## EXERCISE DIRECTIONS
Check the material that follows for the word "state" and say how many lines contain it, with no other words.

## SUPPLIED DATA

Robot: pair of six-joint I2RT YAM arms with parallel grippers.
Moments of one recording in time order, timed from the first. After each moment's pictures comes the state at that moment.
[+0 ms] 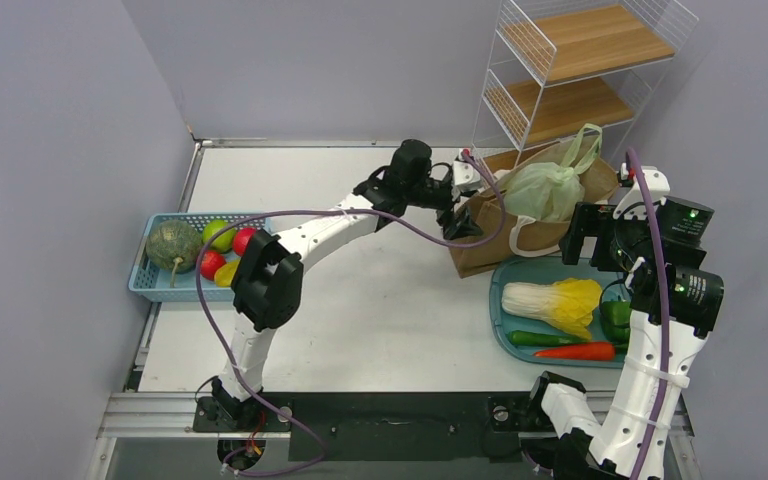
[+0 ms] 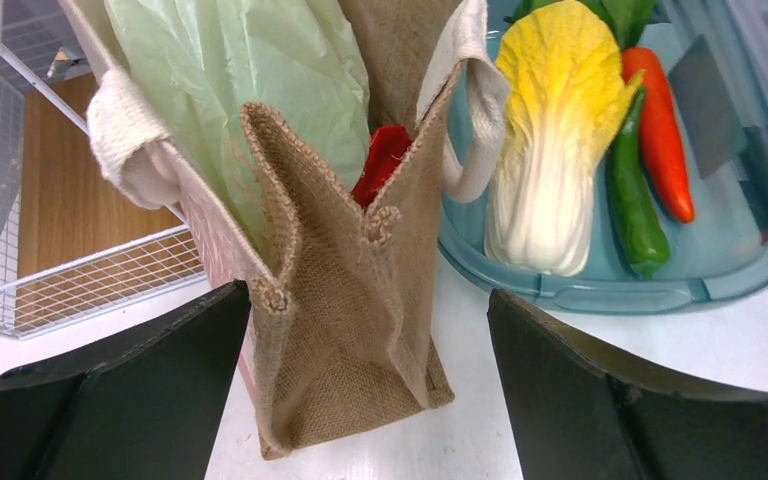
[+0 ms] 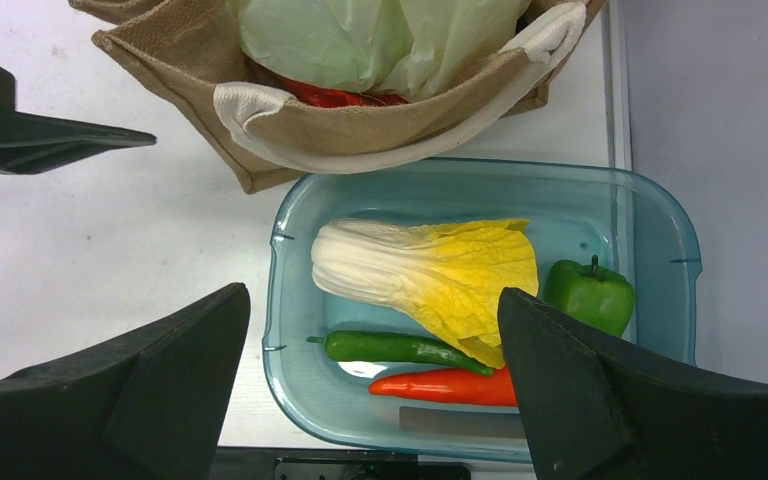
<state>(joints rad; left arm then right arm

## RESULT BELOW
2